Mit ihrem historischem Krimi „Das Geheimnis von Salem“ stellt Birgit Rückert die Reichsabtei Salem in den Mittelpunkt des Geschehens. Sie erzählt dabei in zwei Handlungssträngen, von denen einer im Jahr 1485, der andere in der heutigen Zeit spielt. Eingebettet in einen Kriminalfall führt die historische Handlung den Leser in eines der großen Zisterzienserklöster. Dabei beweist die Autorin eine umfangreiche Kenntnis sowohl der Geschichte des Klosters Salem als auch der internen Abläufe innerhalb des Klosteralltags. Auch die Besonderheiten der Zisterzienser gegenüber anderen Mönchsorden werden den Lesern nahegebracht. Interessant auch die Beziehung zwischen Kloster und Mutterkloster, die im Verlauf des historischen Handlungsteils eine Rolle spielt. Dabei gewinnt man als Leser den Eindruck, dass die Autorin hier umfangreich recherchiert hat und dabei auch durchaus Überraschendes zutage förderte.

Der Handlungsstrang in der Gegenwart gewährt Einblicke in die Arbeit von Archäologen und Historikern. Dabei stellt man fest, dass es durchaus nicht damit getan ist, irgendwo etwas auszubuddeln und es dann hübsch abgeputzt in eine Vitrine zu stellen. Die Autorin lässt ihre Leser miterleben, wie nach Zusammenhängen gesucht wird, welche Rätsel sich dabei mitunter neu auftun, wenn man doch gerade erst die Antwort auf eine Frage gefunden zu haben glaubt.
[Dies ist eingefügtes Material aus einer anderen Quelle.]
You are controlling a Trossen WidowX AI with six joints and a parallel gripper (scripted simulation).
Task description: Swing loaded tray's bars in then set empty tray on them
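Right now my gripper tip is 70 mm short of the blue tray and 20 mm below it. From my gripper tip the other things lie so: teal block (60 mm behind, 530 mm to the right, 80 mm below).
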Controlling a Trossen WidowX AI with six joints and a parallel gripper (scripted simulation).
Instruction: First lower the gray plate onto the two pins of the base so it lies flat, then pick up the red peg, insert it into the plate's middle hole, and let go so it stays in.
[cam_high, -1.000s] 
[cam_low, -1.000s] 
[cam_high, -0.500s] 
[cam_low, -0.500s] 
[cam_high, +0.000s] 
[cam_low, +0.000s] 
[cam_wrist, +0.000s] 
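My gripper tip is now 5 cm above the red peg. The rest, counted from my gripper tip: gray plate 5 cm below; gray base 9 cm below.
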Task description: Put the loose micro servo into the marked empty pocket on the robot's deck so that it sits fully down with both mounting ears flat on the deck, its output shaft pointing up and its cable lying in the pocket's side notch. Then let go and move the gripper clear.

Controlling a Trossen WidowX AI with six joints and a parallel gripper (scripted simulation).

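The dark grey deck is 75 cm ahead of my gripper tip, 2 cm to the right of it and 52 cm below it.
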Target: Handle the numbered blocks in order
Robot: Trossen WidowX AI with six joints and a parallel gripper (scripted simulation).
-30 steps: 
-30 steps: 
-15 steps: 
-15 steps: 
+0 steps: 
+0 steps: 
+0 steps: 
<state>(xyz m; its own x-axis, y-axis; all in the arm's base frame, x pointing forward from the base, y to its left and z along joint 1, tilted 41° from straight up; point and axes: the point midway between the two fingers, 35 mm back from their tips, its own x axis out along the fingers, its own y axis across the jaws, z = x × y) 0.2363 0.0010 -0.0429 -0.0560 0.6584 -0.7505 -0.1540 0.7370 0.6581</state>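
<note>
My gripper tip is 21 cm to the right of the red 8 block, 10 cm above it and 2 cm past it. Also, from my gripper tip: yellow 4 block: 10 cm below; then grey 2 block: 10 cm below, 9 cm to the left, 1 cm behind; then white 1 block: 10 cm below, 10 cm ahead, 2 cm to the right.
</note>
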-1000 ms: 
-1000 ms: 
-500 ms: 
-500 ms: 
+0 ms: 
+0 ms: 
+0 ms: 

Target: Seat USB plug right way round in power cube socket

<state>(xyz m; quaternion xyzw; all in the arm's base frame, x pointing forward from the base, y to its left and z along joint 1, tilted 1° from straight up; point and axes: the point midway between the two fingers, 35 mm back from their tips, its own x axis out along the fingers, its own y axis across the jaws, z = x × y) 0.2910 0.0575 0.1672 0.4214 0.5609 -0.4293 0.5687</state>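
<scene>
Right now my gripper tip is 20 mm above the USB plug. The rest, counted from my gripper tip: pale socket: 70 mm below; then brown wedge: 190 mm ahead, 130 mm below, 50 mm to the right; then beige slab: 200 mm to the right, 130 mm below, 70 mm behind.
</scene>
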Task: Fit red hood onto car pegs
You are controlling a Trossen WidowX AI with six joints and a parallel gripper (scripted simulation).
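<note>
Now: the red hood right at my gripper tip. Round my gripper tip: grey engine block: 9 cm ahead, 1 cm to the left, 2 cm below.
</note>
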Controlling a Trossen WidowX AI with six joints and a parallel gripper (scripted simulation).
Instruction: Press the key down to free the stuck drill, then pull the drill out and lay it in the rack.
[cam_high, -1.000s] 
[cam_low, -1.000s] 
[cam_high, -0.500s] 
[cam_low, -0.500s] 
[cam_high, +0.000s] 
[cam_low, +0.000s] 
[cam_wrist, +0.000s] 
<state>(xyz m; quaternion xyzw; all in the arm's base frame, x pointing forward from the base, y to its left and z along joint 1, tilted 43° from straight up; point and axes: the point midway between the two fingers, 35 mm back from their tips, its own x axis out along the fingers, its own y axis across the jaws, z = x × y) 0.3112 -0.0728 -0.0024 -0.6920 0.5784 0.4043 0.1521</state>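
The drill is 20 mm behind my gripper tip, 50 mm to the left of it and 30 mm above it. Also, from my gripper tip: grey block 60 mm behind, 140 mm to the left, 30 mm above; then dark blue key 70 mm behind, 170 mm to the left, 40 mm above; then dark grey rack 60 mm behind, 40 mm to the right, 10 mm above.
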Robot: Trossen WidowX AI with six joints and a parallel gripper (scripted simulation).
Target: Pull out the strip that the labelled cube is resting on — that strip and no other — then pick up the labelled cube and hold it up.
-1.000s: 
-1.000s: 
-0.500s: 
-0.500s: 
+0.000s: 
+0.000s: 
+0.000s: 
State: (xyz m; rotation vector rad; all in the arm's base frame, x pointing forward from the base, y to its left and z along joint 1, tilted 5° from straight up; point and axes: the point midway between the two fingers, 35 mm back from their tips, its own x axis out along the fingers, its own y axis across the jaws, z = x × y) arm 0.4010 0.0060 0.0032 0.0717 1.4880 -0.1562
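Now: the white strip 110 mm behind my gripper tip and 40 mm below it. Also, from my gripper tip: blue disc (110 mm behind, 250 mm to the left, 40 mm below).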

Histo-Krimi mit Augenzwinkern

Mit Johannes Stantenat und Johannes Scharpfer hat Birgit Rückert zwei historische Persönlichkeiten als Protagonisten auserkoren. Das Wappen von Johannes Stantenat diente als Vorlage bei der Umschlaggestaltung. Insbesondere Johannes Scharpfer erscheint dabei als sehr gebildeter Mann, der allerdings dem Leben außerhalb des Klosters, insbesondere den damit gelegentlich verbundenen Gefühlen, ausgesprochen naiv gegenüber steht. Das kann Menschen von heute gelegentlich etwas nerven beim Lesen, trotzdem ist dieser Johannes ein sympathischer Protagonist, mit dem man gerne durch das Jahr 1485 wandert. Dennoch ist der Kriminalfall in diesem Roman eher mit einem Augenzwinkern zu betrachten. Zwar gibt es immer mal wieder eine Leiche und die Suche nach dem verschollenen Reliquiar ist streckenweise recht spannend, dennoch muss jeder Leser, der hier mit rätselt, am Ende mit einer Überraschung rechnen.

Der Handlungsstrang in der Gegenwart gestaltet sich dagegen etwas dröge und ein wenig zählebig. Er wird vor allem durch den bereits erwähnten Einblick in den Arbeitsalltag eines Archäologen interessant.

Fazit:

Ein nicht ganz ernst zu nehmender Krimi, ein interessanter Blick auf eines der großen Klöster in der Bodenseeregion, angenehme Protagonisten. Wer am Bodensee Urlaub macht, hat hier eine kurzweilige Lektüre und weiß hinterher garantiert mehr über die Region als vor dem Lesen des Buches. Und wer am Bodensee wohnt, der sollte diesen „Heimat-Histo-Krimi“ ganz sicher gelesen haben.